WHAT YOU ARE ASKED TO DO: Print a faithful copy of the data below, word for word, with the pictures left out.

· · · ·

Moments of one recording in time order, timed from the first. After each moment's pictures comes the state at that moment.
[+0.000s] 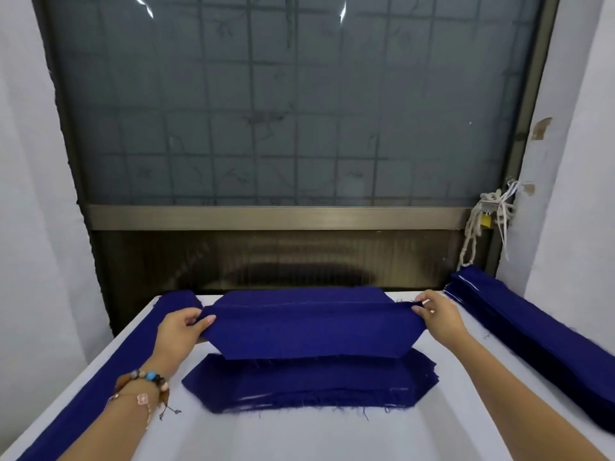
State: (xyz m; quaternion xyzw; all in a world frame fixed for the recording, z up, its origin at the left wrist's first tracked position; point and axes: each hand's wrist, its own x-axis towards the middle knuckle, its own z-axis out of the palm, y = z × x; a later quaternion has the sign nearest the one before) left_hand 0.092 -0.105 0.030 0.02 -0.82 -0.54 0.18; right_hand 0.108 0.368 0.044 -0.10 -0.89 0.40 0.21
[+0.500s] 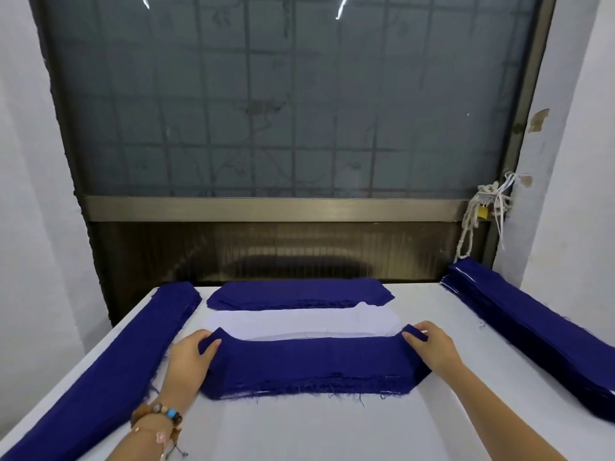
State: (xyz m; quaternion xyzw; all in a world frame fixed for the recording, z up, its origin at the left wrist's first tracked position) left_hand 0.123 -0.082 -0.029 0.02 -0.89 -0.39 0.24; right_hand 0.134 0.361 -0.020 -0.18 -0.89 0.39 0.12
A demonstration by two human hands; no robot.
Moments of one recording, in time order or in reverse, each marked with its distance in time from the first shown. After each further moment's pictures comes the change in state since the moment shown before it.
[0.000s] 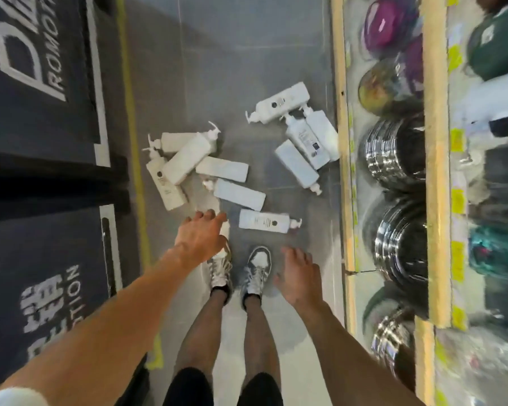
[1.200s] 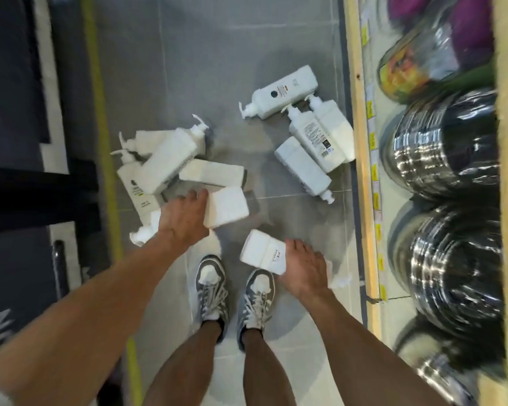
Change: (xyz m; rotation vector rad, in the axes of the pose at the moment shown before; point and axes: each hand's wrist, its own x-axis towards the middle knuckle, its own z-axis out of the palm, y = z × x) left_hand 0.148 -0.036 0.047 0.136 0.247 -0.057; right_hand 0.159 0.036 0.072 -0.164 0.039 -0.052
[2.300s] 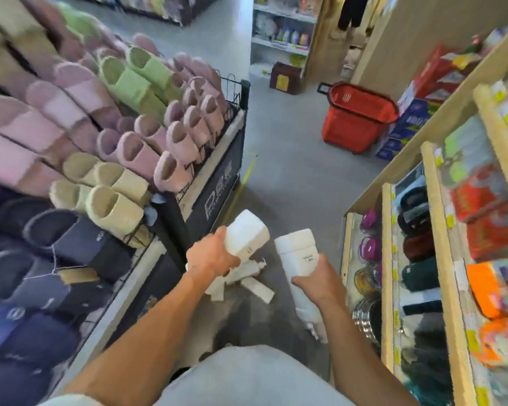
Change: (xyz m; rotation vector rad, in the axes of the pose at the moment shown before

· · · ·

OUTPUT FOR THIS EXERCISE:
Moments of one recording in time order, timed from the first. After each moment's pictures comes the state at that moment.
[+0.000s] 
State: (xyz m; quaternion xyzw; all in a world frame fixed for the recording, z up, its origin at the left wrist's first tracked position; point and axes: each hand's wrist, its own x-axis towards the middle knuckle, its own z-axis out of the palm, y = z × x; a later quaternion has the sign nearest the one before) left_hand 0.092 -0.105 0.030 0.02 -0.82 -0.54 0.18; right_hand 0.108 0.368 0.044 -0.10 -0.89 0.40 0.21
[+0.500s] 
State: (xyz m; quaternion xyzw; all in a world frame fixed for the recording, z up, its origin at the left wrist's first tracked position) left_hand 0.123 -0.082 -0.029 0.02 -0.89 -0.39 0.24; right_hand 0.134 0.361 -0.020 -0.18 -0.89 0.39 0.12
A demonstration by two human hands; no robot.
Moments of one recording, in time order or in reverse, each marked with its distance in time from the first shown. After each further moment's pictures comes the change in state since the moment shown before it.
[0.000s] 
[1.200s] 
Change: (xyz m; rotation vector rad, in the axes of the pose at the moment shown before; point and axes: each hand's wrist, its own x-axis towards the middle knuckle, its own z-axis out of the palm, y = z × x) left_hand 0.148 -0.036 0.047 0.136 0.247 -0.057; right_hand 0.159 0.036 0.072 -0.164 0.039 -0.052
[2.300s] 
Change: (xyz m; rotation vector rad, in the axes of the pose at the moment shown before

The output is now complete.